Output nothing but the lines from the first line of the entries to the line with "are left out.", inclusive, exactly as they read.

◆ **EXERCISE INPUTS**
☆ ☆ ☆

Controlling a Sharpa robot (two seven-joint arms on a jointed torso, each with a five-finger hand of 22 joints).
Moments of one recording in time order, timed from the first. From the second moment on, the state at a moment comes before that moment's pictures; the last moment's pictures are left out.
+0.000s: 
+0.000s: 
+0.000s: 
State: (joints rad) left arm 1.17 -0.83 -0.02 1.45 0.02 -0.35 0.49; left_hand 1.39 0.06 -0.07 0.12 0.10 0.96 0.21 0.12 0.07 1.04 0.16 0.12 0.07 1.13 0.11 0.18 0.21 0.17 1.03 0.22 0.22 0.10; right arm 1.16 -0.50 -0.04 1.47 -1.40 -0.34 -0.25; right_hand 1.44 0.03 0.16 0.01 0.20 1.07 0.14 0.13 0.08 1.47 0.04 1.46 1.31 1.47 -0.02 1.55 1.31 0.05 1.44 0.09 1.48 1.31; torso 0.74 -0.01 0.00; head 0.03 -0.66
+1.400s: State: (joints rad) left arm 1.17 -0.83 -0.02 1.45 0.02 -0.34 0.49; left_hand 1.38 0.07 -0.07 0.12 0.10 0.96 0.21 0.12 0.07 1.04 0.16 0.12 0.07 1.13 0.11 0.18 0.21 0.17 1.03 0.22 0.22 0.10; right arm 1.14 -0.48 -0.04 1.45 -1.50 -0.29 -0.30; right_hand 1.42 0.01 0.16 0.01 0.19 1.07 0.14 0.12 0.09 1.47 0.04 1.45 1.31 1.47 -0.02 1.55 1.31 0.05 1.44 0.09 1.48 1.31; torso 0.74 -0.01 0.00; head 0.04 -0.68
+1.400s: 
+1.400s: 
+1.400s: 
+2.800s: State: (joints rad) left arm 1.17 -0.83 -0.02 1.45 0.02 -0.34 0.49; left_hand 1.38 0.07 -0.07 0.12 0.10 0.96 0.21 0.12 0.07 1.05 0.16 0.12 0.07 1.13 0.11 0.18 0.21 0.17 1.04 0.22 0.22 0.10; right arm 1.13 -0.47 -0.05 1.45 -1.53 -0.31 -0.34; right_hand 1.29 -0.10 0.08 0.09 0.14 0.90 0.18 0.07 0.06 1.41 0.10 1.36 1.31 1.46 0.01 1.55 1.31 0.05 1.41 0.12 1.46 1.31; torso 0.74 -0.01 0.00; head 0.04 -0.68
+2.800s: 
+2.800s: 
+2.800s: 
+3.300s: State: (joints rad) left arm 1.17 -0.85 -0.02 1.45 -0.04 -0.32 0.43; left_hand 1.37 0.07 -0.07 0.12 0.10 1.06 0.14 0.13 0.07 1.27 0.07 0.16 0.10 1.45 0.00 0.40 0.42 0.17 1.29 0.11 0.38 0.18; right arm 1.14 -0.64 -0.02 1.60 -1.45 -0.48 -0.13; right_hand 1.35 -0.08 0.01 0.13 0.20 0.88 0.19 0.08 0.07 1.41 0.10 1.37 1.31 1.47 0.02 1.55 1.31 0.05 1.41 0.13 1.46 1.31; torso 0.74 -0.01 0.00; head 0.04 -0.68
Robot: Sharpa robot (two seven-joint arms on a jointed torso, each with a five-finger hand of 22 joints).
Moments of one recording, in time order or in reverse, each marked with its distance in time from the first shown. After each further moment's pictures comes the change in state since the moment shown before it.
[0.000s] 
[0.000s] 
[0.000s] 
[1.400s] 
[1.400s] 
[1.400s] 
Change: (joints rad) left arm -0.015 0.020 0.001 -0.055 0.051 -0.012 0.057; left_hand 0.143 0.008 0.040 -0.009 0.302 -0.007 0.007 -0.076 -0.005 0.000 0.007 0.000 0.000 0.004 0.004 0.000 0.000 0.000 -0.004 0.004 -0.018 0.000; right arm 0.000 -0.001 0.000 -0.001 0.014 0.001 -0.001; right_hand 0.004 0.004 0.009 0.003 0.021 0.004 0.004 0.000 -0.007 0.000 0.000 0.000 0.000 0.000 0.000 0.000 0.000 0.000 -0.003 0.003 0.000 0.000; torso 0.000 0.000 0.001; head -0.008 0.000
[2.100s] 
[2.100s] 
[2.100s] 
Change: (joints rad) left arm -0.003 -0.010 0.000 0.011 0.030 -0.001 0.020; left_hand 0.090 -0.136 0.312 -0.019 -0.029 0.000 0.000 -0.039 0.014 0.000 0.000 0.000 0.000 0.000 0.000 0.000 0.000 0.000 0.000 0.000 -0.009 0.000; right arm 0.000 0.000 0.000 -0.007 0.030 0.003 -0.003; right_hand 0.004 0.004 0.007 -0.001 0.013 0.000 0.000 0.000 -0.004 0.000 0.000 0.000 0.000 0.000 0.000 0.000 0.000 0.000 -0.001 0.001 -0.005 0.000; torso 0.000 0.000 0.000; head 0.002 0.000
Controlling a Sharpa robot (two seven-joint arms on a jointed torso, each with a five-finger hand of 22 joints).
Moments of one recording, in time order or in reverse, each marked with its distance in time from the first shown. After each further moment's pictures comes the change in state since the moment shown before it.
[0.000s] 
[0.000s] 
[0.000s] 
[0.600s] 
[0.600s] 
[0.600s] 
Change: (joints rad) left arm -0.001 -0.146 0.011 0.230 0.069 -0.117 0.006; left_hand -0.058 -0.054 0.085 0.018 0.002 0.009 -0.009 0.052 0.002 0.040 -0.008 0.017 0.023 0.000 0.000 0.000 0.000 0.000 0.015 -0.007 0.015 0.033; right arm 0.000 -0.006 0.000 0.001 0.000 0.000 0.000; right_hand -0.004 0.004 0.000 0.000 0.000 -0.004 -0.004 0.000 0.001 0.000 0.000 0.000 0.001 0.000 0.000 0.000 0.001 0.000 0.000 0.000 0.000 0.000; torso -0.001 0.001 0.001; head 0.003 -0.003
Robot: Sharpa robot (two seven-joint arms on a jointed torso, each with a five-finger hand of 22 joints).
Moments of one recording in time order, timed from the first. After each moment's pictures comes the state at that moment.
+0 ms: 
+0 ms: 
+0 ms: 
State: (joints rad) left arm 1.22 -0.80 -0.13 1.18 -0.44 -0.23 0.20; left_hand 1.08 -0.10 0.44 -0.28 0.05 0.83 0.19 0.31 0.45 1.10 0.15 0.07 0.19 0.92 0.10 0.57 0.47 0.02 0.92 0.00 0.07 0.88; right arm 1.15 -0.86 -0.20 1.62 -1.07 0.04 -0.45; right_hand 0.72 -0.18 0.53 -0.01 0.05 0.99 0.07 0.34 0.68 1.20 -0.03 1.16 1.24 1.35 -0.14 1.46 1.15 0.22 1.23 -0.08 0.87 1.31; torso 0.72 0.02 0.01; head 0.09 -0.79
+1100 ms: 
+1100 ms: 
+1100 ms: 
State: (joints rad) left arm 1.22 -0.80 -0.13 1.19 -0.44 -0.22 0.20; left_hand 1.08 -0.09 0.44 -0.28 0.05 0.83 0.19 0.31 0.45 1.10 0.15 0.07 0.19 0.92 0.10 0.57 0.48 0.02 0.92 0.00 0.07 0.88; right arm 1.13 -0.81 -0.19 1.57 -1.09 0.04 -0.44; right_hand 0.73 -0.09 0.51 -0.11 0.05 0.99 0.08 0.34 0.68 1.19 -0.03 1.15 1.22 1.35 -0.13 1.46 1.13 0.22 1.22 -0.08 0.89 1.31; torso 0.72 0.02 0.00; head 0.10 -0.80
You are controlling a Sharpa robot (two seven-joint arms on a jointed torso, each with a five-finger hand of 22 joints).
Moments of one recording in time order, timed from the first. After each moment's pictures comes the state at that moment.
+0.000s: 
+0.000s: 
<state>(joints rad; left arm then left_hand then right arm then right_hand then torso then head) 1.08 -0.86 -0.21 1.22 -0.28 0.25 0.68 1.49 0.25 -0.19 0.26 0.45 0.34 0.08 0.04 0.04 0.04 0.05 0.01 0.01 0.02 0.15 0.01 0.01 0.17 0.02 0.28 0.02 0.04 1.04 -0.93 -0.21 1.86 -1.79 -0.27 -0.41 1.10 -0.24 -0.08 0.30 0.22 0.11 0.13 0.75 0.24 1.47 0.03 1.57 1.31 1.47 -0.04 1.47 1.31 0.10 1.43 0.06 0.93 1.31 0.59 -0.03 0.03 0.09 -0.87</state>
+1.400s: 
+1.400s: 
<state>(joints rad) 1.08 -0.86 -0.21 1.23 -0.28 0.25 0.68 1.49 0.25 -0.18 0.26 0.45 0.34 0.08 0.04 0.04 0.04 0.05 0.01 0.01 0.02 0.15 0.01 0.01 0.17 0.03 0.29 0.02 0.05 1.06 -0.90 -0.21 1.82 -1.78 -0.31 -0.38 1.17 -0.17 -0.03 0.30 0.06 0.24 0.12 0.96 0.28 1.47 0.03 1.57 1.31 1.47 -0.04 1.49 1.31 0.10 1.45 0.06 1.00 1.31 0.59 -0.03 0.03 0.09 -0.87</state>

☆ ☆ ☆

◆ **RESPONSE AREA**
Controlling a Sharpa robot (two seven-joint arms on a jointed torso, each with a five-finger hand of 22 joints).
Moments of one recording in time order, timed from the first. From the second moment on, the state at a moment comes before that moment's pictures; the last moment's pictures are left out.

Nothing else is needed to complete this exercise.